### Task details
In the records below, take the line containing "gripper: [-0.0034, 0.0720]" and every line following it, and write them out exactly.

### Source material
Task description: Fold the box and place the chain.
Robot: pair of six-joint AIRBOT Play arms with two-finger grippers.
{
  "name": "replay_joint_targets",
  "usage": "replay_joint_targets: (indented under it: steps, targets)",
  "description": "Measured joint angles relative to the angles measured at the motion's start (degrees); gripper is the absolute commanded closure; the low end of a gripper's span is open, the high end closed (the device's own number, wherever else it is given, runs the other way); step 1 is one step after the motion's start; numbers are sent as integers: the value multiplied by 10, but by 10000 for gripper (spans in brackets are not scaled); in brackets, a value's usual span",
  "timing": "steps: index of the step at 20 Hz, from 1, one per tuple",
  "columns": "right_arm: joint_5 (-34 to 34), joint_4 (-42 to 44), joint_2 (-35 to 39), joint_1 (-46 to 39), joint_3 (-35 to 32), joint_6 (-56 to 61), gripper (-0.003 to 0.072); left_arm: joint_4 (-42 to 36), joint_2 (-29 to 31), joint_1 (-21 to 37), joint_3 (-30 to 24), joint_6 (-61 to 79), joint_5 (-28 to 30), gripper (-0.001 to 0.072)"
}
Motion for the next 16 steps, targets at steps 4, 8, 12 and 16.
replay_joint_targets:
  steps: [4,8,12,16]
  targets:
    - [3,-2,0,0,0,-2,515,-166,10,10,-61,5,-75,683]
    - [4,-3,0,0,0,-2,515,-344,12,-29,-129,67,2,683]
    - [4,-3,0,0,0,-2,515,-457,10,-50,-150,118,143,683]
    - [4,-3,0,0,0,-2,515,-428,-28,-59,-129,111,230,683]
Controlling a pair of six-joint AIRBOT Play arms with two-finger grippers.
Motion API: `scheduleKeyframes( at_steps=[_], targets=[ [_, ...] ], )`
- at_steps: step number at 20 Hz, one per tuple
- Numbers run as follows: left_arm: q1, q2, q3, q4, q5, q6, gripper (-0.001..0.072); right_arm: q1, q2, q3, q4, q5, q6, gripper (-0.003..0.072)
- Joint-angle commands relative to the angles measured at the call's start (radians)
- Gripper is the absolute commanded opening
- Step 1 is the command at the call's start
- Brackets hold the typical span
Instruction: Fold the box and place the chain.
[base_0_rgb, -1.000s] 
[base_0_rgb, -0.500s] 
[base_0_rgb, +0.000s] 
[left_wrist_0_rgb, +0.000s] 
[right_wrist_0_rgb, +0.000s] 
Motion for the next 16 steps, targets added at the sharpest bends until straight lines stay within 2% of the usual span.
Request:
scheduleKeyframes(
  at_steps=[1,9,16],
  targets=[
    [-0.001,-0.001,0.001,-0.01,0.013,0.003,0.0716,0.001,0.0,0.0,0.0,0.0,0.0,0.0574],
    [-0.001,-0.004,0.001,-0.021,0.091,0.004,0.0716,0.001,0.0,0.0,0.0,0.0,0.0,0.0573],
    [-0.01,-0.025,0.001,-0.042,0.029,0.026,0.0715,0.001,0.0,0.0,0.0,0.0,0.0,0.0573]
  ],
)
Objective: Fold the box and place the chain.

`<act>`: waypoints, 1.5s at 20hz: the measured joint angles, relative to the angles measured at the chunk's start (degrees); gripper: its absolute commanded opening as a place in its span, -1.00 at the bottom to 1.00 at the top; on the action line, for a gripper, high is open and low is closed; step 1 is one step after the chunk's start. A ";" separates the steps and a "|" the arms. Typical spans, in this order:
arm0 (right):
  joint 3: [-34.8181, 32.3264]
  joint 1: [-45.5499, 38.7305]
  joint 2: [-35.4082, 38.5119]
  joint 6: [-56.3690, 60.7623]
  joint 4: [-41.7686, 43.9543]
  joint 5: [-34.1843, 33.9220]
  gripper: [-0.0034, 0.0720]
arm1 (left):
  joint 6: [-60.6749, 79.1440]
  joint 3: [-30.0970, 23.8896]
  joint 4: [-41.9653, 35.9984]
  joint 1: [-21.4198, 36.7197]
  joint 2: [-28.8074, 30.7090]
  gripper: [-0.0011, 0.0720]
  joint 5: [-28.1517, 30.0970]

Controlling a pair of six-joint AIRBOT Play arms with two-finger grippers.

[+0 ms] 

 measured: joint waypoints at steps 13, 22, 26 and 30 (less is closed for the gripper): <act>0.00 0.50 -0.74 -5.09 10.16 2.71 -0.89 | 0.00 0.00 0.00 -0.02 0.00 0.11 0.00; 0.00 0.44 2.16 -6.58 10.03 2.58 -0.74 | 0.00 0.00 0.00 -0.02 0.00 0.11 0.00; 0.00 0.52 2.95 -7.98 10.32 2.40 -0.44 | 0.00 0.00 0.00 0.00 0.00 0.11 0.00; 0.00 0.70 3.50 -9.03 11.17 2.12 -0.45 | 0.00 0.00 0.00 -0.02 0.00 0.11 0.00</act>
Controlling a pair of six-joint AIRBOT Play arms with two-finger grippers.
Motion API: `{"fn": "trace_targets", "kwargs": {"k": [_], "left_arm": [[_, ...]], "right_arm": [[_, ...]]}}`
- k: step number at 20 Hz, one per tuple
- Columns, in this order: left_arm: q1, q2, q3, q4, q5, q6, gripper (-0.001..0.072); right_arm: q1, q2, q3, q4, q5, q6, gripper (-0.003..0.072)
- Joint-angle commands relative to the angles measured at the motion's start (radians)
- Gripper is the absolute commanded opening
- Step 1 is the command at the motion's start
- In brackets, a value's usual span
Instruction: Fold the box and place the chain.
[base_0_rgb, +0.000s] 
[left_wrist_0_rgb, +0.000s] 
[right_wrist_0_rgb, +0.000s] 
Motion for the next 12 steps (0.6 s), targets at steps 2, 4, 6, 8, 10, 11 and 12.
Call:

### Exercise answer
  gripper: [-0.0034, 0.0720]
arm1 (left):
  joint 6: [-60.6749, 79.1440]
  joint 3: [-30.0970, 23.8896]
  joint 4: [-41.9653, 35.9984]
  joint 1: [-21.4198, 36.7197]
  joint 2: [-28.8074, 30.7090]
  gripper: [-0.0011, 0.0720]
  joint 5: [-28.1517, 30.0970]

Controlling a pair of six-joint AIRBOT Play arms with two-finger grippers.

[+0 ms] 

 measured: joint waypoints at steps 13, 22, 26 and 30 (less is closed for the gripper): <act>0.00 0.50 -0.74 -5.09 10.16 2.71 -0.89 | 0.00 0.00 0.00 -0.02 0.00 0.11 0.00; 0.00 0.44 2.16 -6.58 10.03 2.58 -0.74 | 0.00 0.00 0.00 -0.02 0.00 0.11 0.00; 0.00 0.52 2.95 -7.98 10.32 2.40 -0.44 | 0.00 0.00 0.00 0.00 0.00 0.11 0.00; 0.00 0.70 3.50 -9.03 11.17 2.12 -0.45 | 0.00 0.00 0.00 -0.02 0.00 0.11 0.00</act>
Controlling a pair of six-joint AIRBOT Play arms with two-finger grippers.
Motion API: `{"fn": "trace_targets", "kwargs": {"k": [_], "left_arm": [[_, ...]], "right_arm": [[_, ...]]}}`
- k: step number at 20 Hz, one per tuple
- Columns, in this order: left_arm: q1, q2, q3, q4, q5, q6, gripper (-0.001..0.072); right_arm: q1, q2, q3, q4, q5, q6, gripper (-0.003..0.072)
- Joint-angle commands relative to the angles measured at the motion's start (radians)
- Gripper is the absolute commanded opening
- Step 1 is the command at the motion's start
- In brackets, a value's usual span
Instruction: Fold the box and place the chain.
[base_0_rgb, +0.000s] 
[left_wrist_0_rgb, +0.000s] 
[right_wrist_0_rgb, +0.000s] 
Motion for the next 12 steps (0.6 s), targets at steps 2, 4, 6, 8, 10, 11 and 12.
Call:

That concludes the answer.